With Maharashtra setting up a regulator in accordance with the Real Estate (Regulation and Development) Act (RERA), it joins a small community of states that have notified their respective realty regulators to be set up for the first time ever.
With the April 30, 2017 deadline for all states to pass RERA for their respective regions looming, only 13 states and union territories have reportedly notified their rules so far. While the centre had first shown the way to states, by implementing RERA in the union territories last year, only Uttar Pradesh, Gujarat, Madhya Pradesh, Odisha and Delhi followed in its footsteps, by notifying RERA rules in the ensuing months.
Although Maharashtra’s draft RERA rules had covered all under-construction projects, irrespective of whether some of the individual towers/ phases received occupation certificate or not, it had diluted some other sections.
After activists raised objections, the Maharashtra government decided to include these sections too. Similarly, buyers’ associations in UP and Gujarat, have been demanding that the states append missing sections in the states’ versions of the rules. Sixteen other states, including Haryana, Punjab, Kerala, Rajasthan, Karnataka, West Bengal, Bihar and Tamil Nadu, have reportedly prepared draft rules and are expected to notify them soon.
Protection against project delays and defects
The Act passed by Indian parliament last year, which was expected to be implemented in its full entirety by all states, is very clear on the subject of under-construction residential projects.
Developers of ongoing projects, as on the date of commencement of the Act in the respective state, which have not received a completion certificates prior to the commencement of the Act, will need to apply to the regulatory authority for registration of their project within three months of the commencement of the Act. Whether all such ongoing projects get covered under the Act will, however, depend entirely on the respective state governments.

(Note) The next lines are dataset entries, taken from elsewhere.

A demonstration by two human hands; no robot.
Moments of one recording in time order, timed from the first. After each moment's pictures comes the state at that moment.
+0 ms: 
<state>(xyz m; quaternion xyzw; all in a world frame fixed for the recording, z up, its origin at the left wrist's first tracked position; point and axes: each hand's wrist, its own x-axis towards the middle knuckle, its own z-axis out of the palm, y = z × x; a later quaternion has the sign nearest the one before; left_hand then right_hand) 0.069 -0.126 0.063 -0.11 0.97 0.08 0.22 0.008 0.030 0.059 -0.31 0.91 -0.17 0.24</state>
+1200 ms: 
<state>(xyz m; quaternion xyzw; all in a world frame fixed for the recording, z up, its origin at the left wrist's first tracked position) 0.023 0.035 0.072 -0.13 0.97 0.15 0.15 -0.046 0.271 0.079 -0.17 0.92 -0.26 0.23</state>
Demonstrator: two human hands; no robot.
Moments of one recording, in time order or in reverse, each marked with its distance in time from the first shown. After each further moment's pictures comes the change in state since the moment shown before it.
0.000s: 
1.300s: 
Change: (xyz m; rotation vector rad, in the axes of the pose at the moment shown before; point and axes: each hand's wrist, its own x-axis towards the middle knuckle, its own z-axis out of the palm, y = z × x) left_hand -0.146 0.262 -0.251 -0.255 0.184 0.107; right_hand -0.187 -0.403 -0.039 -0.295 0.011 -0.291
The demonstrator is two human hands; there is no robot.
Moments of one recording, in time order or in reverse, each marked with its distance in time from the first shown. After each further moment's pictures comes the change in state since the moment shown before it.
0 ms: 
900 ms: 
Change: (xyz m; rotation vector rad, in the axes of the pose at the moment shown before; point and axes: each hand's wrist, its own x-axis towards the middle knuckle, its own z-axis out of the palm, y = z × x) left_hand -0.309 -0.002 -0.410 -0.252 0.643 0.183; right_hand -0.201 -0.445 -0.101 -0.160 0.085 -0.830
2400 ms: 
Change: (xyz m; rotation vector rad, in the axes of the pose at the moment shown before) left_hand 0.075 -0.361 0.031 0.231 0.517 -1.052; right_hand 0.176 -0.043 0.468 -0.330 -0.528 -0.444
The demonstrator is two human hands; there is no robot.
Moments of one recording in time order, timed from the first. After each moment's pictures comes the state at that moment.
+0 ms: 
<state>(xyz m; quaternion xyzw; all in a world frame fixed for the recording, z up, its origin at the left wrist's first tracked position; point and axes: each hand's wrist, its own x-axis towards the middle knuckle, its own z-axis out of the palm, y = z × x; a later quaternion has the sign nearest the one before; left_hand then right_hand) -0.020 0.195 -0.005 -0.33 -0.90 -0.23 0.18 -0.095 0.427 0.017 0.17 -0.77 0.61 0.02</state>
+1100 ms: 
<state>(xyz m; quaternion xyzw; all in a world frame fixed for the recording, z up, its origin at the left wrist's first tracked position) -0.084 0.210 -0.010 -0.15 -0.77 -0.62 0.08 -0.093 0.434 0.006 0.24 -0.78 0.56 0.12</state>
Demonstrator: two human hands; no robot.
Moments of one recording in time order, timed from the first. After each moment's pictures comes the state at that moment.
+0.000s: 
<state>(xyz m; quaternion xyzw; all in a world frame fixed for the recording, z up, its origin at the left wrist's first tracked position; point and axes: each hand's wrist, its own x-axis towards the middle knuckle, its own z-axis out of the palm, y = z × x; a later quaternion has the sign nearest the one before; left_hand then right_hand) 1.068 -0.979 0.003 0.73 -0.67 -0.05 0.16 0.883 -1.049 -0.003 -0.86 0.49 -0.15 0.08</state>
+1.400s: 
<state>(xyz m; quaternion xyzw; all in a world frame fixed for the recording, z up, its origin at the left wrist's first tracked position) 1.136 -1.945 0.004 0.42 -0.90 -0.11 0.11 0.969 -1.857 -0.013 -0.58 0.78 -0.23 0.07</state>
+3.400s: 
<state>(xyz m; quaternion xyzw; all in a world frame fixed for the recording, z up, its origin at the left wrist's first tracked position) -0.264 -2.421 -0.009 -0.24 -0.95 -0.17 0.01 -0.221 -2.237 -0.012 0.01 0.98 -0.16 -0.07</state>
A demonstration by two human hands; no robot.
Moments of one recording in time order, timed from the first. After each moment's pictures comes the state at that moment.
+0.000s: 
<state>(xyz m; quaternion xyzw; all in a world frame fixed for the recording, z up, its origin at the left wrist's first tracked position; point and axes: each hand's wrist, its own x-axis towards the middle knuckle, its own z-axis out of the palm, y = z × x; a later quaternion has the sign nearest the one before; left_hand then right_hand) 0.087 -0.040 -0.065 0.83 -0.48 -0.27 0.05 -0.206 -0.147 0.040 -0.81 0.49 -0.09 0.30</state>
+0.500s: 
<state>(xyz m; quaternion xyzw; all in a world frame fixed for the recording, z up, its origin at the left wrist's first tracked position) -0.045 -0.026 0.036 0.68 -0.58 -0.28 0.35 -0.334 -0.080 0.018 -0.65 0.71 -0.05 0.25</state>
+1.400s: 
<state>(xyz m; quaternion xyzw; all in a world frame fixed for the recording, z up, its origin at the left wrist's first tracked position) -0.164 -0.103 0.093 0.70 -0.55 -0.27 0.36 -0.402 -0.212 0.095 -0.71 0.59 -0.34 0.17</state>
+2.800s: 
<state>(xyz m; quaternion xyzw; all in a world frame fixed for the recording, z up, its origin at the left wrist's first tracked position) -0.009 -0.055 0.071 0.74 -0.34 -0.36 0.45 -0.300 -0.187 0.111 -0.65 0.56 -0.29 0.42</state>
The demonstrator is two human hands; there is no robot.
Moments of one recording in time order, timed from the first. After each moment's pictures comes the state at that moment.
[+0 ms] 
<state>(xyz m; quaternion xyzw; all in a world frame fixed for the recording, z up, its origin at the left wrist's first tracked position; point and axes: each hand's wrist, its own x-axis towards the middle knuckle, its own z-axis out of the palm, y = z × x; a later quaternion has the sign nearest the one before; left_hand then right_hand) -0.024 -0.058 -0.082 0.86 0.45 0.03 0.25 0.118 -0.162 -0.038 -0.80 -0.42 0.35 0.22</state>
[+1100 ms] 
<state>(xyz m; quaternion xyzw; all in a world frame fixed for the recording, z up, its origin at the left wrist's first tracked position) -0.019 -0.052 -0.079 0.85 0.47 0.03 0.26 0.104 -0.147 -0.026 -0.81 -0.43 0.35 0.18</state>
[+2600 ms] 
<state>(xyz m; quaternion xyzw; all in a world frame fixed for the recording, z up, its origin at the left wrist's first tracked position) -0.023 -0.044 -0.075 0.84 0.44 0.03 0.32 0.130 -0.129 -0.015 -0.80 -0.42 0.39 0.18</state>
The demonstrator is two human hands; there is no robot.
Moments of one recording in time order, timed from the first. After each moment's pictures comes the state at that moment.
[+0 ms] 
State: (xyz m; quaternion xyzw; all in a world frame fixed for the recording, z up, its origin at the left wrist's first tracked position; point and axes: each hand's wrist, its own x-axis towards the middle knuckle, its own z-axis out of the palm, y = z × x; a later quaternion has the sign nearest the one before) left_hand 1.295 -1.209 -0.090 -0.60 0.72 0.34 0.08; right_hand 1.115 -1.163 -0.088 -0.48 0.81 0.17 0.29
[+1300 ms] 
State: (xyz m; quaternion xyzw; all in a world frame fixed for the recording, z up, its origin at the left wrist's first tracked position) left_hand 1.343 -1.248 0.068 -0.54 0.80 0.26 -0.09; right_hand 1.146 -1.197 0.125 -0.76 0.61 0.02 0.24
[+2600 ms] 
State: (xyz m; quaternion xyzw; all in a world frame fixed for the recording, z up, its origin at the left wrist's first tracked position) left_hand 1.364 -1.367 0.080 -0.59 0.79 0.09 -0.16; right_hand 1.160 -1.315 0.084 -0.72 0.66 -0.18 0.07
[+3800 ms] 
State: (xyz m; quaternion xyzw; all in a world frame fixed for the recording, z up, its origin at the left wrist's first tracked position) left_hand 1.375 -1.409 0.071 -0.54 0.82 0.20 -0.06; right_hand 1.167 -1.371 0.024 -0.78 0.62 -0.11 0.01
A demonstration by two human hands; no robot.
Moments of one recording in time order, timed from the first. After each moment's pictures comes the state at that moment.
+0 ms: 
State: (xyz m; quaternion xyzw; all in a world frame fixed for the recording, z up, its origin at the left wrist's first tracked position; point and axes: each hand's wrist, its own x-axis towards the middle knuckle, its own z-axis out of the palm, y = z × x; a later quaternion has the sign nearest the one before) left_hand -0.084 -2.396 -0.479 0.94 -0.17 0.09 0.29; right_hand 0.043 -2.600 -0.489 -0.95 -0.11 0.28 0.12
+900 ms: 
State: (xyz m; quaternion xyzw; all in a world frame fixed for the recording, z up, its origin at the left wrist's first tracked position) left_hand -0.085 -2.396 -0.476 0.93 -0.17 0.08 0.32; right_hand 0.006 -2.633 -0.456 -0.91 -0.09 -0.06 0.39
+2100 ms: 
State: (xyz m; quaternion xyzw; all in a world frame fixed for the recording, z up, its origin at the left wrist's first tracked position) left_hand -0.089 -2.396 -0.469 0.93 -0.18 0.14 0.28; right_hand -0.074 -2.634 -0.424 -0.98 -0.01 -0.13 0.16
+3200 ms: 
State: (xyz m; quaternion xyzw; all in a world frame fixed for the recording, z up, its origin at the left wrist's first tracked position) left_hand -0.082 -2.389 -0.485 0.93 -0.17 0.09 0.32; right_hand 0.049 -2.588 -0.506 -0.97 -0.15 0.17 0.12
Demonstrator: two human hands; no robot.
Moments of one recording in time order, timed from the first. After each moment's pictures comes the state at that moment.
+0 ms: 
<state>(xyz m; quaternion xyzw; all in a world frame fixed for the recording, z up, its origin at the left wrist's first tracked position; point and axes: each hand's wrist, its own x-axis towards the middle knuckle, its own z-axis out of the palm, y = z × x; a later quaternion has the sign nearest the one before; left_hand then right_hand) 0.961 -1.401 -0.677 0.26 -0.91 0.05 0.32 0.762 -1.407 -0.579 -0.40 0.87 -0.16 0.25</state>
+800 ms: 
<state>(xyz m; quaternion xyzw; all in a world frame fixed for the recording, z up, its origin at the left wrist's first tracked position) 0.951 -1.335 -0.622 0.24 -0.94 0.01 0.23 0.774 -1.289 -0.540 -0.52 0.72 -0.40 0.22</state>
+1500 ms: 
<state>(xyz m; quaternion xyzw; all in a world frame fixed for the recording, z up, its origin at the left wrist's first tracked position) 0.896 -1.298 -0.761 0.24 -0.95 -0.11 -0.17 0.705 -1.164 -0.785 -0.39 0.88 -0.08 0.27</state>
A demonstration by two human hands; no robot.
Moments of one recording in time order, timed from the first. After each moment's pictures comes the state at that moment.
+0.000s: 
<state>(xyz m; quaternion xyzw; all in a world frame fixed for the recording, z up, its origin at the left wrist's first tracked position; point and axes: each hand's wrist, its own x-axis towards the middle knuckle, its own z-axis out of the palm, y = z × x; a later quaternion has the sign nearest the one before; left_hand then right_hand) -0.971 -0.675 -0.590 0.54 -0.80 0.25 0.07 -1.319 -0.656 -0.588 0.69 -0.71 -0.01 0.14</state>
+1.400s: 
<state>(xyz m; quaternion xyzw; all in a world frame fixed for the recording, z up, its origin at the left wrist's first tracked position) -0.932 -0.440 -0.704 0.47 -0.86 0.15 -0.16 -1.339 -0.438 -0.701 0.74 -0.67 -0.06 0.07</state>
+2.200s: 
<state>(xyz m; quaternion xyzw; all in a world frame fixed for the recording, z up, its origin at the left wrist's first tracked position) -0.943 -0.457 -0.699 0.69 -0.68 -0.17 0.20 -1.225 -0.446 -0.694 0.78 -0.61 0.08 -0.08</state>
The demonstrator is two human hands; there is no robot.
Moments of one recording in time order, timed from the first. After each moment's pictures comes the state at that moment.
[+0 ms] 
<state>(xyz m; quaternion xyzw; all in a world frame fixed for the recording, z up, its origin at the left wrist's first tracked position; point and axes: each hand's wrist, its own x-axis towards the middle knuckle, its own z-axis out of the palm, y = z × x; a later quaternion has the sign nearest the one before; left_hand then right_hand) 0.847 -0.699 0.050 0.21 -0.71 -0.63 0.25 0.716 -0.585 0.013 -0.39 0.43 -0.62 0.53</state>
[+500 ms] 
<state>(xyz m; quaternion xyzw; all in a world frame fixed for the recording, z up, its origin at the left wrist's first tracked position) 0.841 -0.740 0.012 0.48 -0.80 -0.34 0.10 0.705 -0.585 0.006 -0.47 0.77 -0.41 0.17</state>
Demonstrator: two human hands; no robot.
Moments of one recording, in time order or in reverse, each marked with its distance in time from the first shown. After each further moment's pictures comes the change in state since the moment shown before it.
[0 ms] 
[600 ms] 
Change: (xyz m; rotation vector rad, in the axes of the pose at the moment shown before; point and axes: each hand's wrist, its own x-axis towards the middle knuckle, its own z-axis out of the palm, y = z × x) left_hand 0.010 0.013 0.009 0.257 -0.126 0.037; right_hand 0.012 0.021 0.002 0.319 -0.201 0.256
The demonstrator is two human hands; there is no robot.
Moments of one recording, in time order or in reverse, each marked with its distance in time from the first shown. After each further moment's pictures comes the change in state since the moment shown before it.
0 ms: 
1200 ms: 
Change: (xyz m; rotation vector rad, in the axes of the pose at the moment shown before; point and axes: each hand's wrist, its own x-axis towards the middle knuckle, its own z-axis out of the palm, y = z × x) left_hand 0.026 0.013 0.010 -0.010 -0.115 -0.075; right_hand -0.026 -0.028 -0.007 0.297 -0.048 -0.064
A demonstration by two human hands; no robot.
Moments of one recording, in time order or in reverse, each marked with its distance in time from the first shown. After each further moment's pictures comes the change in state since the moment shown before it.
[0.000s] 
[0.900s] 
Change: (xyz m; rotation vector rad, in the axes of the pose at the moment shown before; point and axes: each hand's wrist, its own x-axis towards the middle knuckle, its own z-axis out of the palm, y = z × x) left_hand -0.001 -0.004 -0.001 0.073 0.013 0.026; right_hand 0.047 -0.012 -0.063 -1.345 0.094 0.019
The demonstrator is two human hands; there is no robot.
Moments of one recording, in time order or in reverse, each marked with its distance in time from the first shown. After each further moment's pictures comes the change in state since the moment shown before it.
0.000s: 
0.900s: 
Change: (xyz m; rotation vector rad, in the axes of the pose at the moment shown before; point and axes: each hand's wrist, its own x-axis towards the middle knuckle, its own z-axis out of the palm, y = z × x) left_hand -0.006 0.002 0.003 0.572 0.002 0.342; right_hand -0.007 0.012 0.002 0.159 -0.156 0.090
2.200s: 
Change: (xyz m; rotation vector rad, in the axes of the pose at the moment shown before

The consumer-centric law prescribes compulsory registration of all ongoing and upcoming real estate projects, as well as penalties and punitive measures on developers who delay their projects. All developers are required to disclose their project details on the regulator’s website and provide quarterly updates on construction progress.
In case of project delays, the onus of paying the monthly interest on bank loans taken for under-construction flats will lie on developers, unlike earlier, when the burden fell on home buyers. A separate account will be used to deposit 70% of the money collected for the project’s construction and developers can draw from it, only for construction purposes. The appellate tribunal will hear and act on all related grievances.
RERA also states that any structural or workmanship defects, brought to the notice of a promoter within a period of five years from the date of handing over possession, must be rectified by the promoter, without any further charge, within 30 days. If s/he fails to do so, the aggrieved allottee is entitled to receive appropriate compensation under RERA.
With the central government repeatedly nudging states to notify RERA, latest by April 30, 2017 and establish their regulatory authorities and appellate tribunals, the question of how many will comply, looms large. As a disruptive and groundbreaking legislation to clear opacity in the Indian real estate sector and make it more buyer-friendly, RERA definitely needs to be implemented in letter and spirit by all the states.